One of my Izi/Stan pups starting off on her flyball career! :biggrin:


----------



## luvmydogs (Dec 30, 2009)

awww nobody likes Tuppence! :sad:


----------



## Firedog (Oct 19, 2011)

She is lovely even if she looks a trifle scary.


----------



## Leanne77 (Oct 18, 2011)

I love Tuppence, not quite sure of the name though!


----------



## luvmydogs (Dec 30, 2009)

Firedog said:


> She is lovely even if she looks a trifle scary.


I think she just looks happy lol!


Leanne77 said:


> I love Tuppence, not quite sure of the name though!
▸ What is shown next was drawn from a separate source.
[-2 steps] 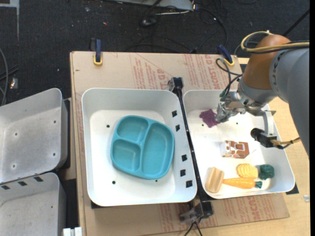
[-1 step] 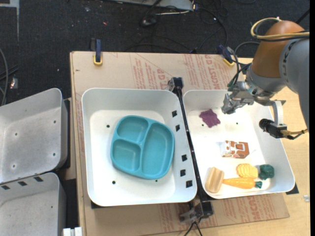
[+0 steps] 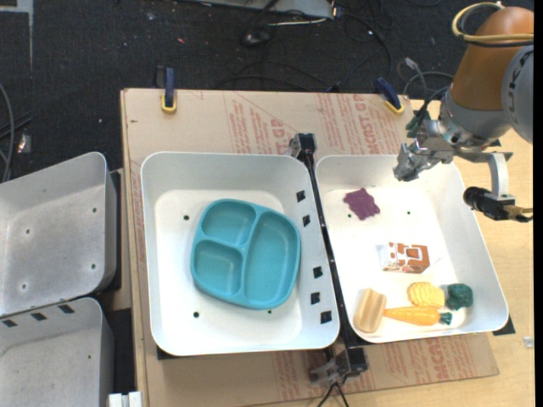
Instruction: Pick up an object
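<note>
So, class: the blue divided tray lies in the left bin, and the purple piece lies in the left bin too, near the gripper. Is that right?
Not quite. The camera view shows the purple piece in the right bin, near the gripper. The blue divided tray does lie in the left bin.

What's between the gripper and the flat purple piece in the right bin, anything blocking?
Nothing visible. The gripper is over the right white bin's far edge, and the flat purple piece lies on bare bin floor to its left in the view. The other items sit apart at the near end.
</note>
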You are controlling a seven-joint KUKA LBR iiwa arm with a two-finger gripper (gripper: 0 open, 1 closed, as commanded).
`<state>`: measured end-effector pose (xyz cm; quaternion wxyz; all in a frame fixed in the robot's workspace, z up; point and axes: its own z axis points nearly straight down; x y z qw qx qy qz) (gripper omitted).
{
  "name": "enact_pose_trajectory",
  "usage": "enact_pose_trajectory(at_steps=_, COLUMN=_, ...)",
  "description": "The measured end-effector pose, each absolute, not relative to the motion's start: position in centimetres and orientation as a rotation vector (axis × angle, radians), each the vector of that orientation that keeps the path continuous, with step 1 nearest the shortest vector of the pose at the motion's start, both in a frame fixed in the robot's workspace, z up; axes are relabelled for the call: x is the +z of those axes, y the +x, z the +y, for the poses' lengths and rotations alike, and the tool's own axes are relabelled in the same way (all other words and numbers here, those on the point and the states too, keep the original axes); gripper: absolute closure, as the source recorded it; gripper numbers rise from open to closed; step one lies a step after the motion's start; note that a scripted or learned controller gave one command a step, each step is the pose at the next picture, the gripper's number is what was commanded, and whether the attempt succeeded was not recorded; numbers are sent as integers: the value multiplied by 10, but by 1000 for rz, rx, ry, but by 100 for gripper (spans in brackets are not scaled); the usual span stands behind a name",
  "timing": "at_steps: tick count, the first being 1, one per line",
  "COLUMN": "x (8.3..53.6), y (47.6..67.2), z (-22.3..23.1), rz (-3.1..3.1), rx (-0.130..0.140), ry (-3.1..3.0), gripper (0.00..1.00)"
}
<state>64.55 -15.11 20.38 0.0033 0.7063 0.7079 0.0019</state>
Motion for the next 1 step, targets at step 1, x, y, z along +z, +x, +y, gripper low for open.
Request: enact_pose_trajectory(at_steps=1, x=218, y=626, z=-104, rz=2229, rx=4, ry=2214, gripper=100)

Me neither! Does it mean the same in your neck of the woods as it does here? :blush2: (she's not my dog btw, I bred her)


----------



## Leanne77 (Oct 18, 2011)

A womans private parts? Lol


----------



## luvmydogs (Dec 30, 2009)

Leanne77 said:


> A womans private parts? Lol


Exactly!!  Apparently it doesn't mean that down south. But when I told him he thought it was hilarious. He chose the rest of her pedigree name - its Edenvillage Fanny by Gaslight LOL! :scared:


----------



## Leanne77 (Oct 18, 2011)

Lol, I see a definite theme!


----------



## we love bsh's (Mar 28, 2011)

Can you imaging that if she was been shown and the winner is ...


----------



## Kchip (Jan 2, 2014)

Leanne77 said:


> A womans private parts? Lol


Well I never heard that before, I'm a southern softy though so maybe that's why.


----------



## Indiandpuppy (Feb 24, 2013)

ahahaha had to comment, we called it a tuppence in primary school


----------